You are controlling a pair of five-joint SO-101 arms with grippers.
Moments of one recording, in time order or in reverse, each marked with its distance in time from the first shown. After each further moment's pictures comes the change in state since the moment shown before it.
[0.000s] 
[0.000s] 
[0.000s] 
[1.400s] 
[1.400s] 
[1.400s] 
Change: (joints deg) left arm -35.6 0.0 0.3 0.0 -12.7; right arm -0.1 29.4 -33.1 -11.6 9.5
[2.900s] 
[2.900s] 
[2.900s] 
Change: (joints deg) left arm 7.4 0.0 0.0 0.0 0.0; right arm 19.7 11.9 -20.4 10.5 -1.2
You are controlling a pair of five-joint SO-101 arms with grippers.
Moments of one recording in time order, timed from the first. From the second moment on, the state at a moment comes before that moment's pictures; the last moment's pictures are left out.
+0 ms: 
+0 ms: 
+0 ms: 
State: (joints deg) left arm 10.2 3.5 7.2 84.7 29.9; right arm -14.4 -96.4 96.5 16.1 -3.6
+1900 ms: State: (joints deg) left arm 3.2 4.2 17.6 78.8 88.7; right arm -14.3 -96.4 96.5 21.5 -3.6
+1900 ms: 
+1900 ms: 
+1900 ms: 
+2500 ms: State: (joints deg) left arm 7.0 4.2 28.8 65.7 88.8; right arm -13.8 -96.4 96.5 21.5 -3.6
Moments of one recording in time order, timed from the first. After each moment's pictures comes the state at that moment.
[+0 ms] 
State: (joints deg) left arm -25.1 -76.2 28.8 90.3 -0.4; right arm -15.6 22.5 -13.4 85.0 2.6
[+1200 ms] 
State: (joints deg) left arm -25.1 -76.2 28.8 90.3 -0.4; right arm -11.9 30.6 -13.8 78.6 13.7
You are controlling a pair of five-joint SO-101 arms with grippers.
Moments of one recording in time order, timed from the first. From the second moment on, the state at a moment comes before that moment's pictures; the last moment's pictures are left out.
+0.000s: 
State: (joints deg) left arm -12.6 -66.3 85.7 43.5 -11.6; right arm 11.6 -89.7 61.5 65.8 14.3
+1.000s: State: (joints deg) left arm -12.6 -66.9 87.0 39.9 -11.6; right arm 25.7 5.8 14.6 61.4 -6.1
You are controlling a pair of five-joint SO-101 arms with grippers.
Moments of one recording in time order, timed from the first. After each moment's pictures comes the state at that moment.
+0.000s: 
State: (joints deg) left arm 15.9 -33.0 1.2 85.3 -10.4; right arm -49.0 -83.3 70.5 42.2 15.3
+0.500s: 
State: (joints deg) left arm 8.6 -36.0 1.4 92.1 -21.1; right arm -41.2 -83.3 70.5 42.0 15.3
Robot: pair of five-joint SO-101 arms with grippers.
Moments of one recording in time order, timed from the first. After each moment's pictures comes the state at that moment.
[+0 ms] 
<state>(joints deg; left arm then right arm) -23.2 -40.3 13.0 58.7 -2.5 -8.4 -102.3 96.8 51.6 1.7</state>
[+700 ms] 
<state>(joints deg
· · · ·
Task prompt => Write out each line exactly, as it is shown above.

Final answer =>
You are controlling a pair of five-joint SO-101 arms with grippers.
Moments of one recording, in time order or in reverse, each marked with its distance in time from the first shown. After each further moment's pictures comes the change in state since the moment shown before it.
[0.000s] 
[0.000s] 
[0.000s] 
[1.400s] 
[1.400s] 
[1.400s] 
Change: (joints deg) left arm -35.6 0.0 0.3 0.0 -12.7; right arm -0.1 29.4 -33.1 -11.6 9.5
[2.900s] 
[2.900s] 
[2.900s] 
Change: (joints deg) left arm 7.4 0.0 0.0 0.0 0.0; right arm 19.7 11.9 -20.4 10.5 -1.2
You are controlling a pair of five-joint SO-101 arms with grippers.
Moments of one recording in time order, timed from the first. From the second moment on, the state at a moment comes before that moment's pictures; the last moment's pictures are left out.
+0 ms: 
+0 ms: 
+0 ms: 
State: (joints deg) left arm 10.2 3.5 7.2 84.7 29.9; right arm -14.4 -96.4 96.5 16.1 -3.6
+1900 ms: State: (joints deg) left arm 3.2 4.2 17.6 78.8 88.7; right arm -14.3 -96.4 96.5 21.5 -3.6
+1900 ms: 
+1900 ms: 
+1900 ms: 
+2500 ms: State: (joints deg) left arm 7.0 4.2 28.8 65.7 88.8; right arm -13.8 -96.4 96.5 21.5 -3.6
Moments of one recording in time order, timed from the first. After each moment's pictures comes the state at that moment.
[+0 ms] 
State: (joints deg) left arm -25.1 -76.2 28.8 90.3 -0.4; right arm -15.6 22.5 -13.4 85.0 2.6
[+1200 ms] 
State: (joints deg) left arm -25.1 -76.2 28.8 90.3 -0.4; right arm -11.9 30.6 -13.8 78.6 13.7
You are controlling a pair of five-joint SO-101 arms with grippers.
Moments of one recording in time order, timed from the first. From the second moment on, the state at a moment comes before that moment's pictures; the last moment's pictures are left out.
+0.000s: 
State: (joints deg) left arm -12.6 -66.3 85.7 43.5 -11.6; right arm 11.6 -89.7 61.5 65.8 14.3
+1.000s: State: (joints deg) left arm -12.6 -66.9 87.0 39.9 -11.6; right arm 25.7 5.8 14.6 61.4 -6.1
You are controlling a pair of five-joint SO-101 arms with grippers.
Moments of one recording in time order, timed from the first. After each moment's pictures comes the state at that moment.
+0.000s: 
State: (joints deg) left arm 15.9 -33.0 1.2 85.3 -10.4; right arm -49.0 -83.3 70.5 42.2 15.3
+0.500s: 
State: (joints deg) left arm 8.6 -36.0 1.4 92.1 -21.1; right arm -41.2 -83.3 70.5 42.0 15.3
Robot: pair of five-joint SO-101 arms with grippers.
Moments of one recording in time order, timed from the first. After each moment's pictures comes the state at that moment.
[+0 ms] 
<state>(joints deg; left arm then right arm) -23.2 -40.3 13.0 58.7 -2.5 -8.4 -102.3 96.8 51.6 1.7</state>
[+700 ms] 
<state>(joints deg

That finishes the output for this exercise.